Traffic and speed patterns in the GTHA have changed dramatically since COVID-19 restrictions came into effect.
Much of the GTHA workforce no longer needs to travel to work, due to a combination of nonessential business closures and working from home. Students no longer need to travel to school, having transitioned to online learning.
When venturing out for essential work and to purchase necessities, drivers find roads much emptier than before COVID-19.

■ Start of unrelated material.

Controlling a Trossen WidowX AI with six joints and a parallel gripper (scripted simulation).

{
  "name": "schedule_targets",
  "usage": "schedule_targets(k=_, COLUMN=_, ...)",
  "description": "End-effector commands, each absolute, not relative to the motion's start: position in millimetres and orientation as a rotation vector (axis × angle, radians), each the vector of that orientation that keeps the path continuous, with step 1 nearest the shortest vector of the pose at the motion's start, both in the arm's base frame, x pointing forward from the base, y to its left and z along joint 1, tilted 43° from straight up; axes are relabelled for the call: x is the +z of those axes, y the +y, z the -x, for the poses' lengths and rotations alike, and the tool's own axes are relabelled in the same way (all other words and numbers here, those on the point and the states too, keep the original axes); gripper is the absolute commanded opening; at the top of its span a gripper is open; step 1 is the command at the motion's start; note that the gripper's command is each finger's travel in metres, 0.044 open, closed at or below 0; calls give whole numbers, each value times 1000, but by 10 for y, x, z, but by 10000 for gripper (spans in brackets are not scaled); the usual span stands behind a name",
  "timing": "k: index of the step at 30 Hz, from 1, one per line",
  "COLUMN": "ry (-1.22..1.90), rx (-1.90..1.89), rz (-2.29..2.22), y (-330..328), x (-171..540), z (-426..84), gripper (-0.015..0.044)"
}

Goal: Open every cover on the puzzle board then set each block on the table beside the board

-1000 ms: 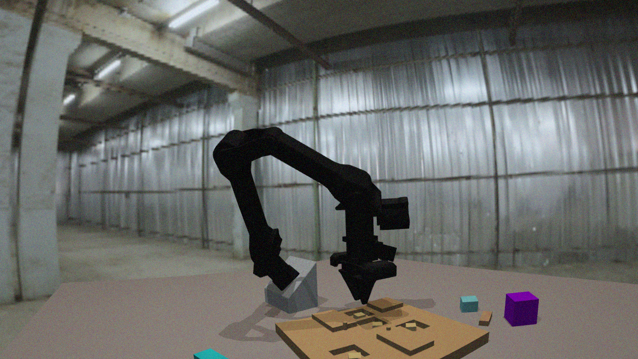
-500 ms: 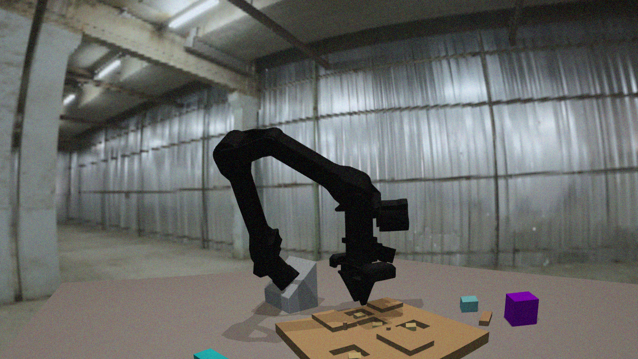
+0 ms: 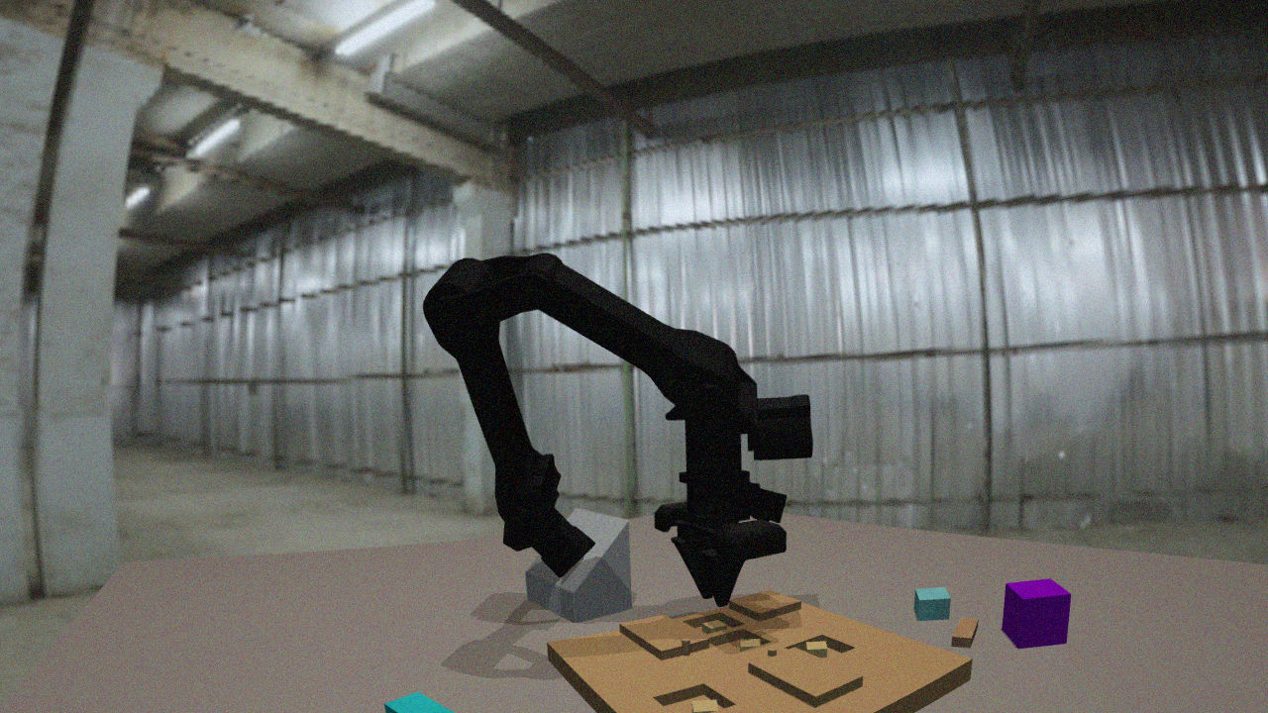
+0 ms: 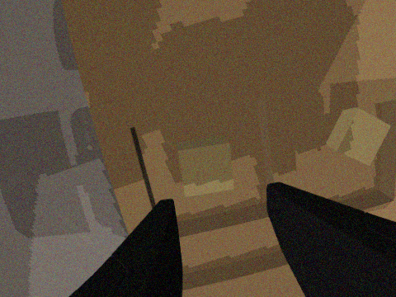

Crawling traffic during rush hour has disappeared and traffic speeds, not surprisingly, have visibly improved.
A quantitative analysis of the traffic on GTHA’s major highways by Senior Research Associate Dr. Islam Taha and UTTRI associated faculty Professor Baher Abdulhai reveals the extent of changes.
Comparing data for the GTHA’s major freeways: March 2019 and March 2020
Dr. Taha and Professor Abdulhai compared traffic detector data, from major freeways across the GTHA, for March 2020 with March 2019.
Speed on QEW eastbound
The researchers first looked closely at speeds on the QEW eastbound.
Speed “hot spots”
Figure 1.b is a speed “heat map,” a plot of traffic speeds over time (Y-axis) and location (X-axis) for the eastbound direction of traffic. Green color indicates high speeds, yellow indicates moderate speeds and red indicates slow speeds.
Not surprisingly, 2019 data reveals four congestion “hot spots” where speed is greatly reduced: two in the morning peak and two in the afternoon peak.
In contrast, in 2020, the four hot spots almost disappear.
Figure 2, below, shows the average speed across the freeway. In March 2019 the average dips down to 70 km/hr during the morning peak, while in March 2020 speeds do not drop much below 90 km/hr.
Similar trends across all GTHA freeways
The trend is similar across all freeways in the GTHA, to varying extents, as shown in Table 1 and Figure 3 below.
Will congestion return to “normal” post-COVID-19?
Dr. Taha and Professor Abdulhai anticipate that traffic congestion is likely to return once COVID-19 restrictions are lifted. There is no hard data to support their speculation; rather, it is more expert intuition. They expect and caution that congestion may even increase if more commuters opt to drive to avoid public transit.